In the week when Scottish Power announced an average hike of nearly £200 in annual power bills, members of the Monetary Policy Committee (MPC) have voted to keep the Bank's base rate at 0.5% for the 27th month in a row.
Earlier on Thursday, the owner of retailer Argos highlighted the brittle state of consumer confidence by reporting a 9.6% slump in sales at the catalogue chain and warning that trading conditions had been worse than expected.
Economists have put back the likely date for the next rise in rates to November as worries over growth prospects override concerns about inflation, which hit 4.5% in April, the highest level in two-and-a-half years.
Business leaders have welcomed the bank's stance and warned a rate hike would throw the economic recovery off course, particularly after GDP figures for the first quarter of 2011 showed tepid growth of 0.5%.
Ian McCafferty, CBI's chief economic adviser, said the MPC was right to wait for clearer signs that growth is gathering pace before changing its stance on interest rates.

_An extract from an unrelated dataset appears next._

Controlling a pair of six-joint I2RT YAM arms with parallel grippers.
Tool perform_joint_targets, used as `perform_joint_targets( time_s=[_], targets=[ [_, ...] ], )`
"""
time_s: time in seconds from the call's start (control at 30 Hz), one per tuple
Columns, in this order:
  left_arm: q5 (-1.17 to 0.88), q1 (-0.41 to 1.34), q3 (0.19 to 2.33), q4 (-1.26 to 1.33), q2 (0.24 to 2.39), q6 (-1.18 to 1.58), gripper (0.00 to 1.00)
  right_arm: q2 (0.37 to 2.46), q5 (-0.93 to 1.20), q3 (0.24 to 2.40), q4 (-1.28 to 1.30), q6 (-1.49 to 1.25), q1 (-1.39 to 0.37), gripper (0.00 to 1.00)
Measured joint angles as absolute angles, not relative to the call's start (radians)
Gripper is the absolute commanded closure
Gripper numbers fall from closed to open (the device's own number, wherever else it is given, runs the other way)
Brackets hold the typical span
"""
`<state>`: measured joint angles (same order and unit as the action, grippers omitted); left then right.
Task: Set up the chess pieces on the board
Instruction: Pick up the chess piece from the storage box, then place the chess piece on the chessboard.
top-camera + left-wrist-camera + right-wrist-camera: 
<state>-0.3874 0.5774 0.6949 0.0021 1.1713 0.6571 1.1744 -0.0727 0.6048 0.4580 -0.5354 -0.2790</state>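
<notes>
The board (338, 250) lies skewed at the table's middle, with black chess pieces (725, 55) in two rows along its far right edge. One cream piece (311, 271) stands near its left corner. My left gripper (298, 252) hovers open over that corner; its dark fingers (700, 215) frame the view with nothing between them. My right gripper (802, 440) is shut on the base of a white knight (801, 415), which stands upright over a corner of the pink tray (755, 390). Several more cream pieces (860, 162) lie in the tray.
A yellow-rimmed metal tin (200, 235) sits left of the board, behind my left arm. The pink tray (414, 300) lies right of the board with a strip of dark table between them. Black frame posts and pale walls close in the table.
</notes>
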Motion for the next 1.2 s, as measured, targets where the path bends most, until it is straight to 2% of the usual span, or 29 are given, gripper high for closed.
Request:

He said: "Although the recovery is expected to make further headway into the second half of the year, households continue to face particularly challenging conditions, and business confidence remains fragile."
Borrowers are seeing the benefits of expectations that it will be some months before rates rise, with the average cost of a two-year fixed-rate mortgage falling to 4.41%, its lowest level since the beginning of the year.
But the delay is bad news for savers who will continue to suffer from low returns on their money at a time when high inflation is eroding the value of their deposits.
The Bank of England also announced on Thursday that it had left the scale of its quantitative easing programme to boost the money supply unchanged at £200 billion.